* _EXERCISE OBJECTIVE_: Go through the material and copy each line that includes "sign".
Top of PROVIDED DATA
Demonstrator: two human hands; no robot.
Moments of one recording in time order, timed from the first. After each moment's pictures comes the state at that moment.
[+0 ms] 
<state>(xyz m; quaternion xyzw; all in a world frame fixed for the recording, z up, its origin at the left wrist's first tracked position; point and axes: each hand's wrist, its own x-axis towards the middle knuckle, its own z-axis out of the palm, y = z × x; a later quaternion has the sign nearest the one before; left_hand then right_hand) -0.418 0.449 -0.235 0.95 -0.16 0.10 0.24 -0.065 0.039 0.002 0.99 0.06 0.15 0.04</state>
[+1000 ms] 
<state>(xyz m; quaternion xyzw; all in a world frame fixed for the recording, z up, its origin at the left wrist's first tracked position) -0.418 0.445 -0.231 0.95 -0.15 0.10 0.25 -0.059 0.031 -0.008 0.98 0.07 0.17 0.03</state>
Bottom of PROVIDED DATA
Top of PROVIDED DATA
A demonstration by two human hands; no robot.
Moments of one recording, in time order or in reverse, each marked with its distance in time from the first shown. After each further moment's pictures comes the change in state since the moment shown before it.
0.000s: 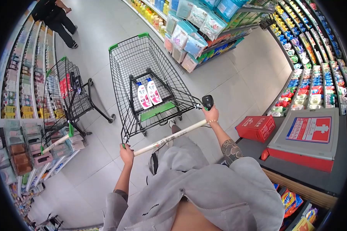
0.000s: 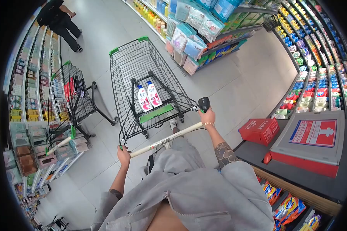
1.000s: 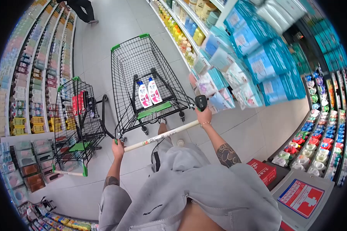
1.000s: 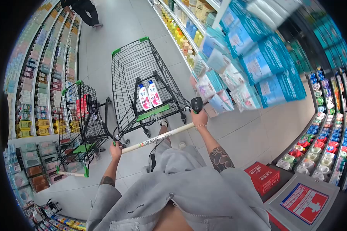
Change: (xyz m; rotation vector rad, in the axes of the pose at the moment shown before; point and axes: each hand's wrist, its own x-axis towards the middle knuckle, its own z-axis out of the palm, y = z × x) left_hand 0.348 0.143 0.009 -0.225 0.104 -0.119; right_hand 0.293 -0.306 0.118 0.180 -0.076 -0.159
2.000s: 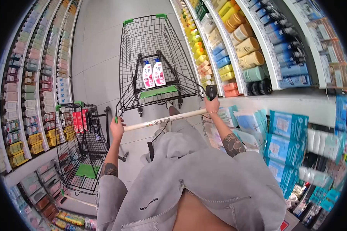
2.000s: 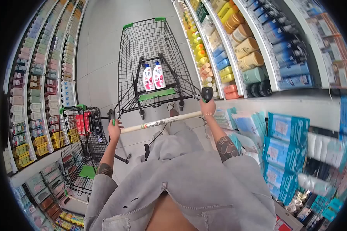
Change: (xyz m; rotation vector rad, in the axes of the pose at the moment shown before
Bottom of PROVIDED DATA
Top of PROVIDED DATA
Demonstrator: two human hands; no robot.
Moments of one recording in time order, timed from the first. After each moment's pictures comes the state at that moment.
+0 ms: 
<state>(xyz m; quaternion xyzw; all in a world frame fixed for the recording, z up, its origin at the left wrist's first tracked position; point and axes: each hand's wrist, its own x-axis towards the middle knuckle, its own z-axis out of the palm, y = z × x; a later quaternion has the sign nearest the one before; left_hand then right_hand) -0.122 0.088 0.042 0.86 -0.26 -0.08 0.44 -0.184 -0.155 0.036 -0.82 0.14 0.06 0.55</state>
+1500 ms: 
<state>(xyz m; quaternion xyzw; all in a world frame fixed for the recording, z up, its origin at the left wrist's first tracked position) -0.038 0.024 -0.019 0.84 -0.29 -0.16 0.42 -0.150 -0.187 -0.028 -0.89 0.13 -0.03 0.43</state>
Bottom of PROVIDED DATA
* _EXERCISE RESPONSE_:
<state>(xyz m; quaternion xyzw; all in a world frame fixed for the recording, z up, its origin at the left wrist's first tracked position; point and axes: each hand's wrist, its own x-axis towards the middle knuckle, its own z-axis out of the palm, y = z × x; a later quaternion has the sign nearest the one before; left_hand then right_hand) -0.418 0.449 -0.235 0.95 -0.16 0.10 0.24 -0.065 0.039 0.002 0.99 0.06 0.15 0.04</state>
<state>(xyz m; quaternion xyzw; all in a world frame fixed for the recording, z up, its origin at the left wrist's first tracked position; point and axes: each hand's wrist, its own x-axis towards the middle knuckle, its own z-axis out of the palm, y = z × x; a later quaternion has the sign nearest the one before; left_hand then right_hand) -0.122 0.088 0.042 0.86 -0.26 -0.08 0.44 -0.184 -0.155 0.036 -0.82 0.14 0.06 0.55</state>

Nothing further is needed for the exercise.